→ **Exercise brief**
Please give again, exactly and in full, each line from the one holding "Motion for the" to the end of the listing.

→ **Dataset extract**
-*-
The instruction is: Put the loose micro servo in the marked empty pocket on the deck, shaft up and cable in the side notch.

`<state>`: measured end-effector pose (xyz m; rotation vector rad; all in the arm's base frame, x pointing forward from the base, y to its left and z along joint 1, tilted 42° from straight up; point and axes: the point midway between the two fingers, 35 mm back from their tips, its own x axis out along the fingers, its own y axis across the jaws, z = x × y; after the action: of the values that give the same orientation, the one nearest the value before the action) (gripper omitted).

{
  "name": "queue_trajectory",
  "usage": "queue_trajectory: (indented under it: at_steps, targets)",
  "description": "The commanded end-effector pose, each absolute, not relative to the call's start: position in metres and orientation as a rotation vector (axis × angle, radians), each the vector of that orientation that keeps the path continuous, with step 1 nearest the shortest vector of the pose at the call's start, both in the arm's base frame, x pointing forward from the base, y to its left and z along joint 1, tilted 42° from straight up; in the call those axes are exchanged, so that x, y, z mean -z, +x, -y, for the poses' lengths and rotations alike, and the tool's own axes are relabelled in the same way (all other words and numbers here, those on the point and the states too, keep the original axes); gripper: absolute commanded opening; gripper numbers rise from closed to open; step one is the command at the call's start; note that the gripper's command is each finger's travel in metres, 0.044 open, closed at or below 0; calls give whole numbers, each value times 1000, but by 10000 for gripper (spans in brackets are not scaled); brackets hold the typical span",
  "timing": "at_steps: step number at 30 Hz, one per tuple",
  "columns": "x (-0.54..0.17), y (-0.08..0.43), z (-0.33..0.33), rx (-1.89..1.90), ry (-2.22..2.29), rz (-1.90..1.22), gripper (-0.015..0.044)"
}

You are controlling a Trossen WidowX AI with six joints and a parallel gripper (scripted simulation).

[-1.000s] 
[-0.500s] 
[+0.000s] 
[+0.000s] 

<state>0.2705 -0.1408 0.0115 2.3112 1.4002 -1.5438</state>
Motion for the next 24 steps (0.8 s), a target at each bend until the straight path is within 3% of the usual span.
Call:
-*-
→ **Task result**
Motion for the next 24 steps (0.8 s), a target at each bend until the straight path is within 3% of the usual span.
Call:

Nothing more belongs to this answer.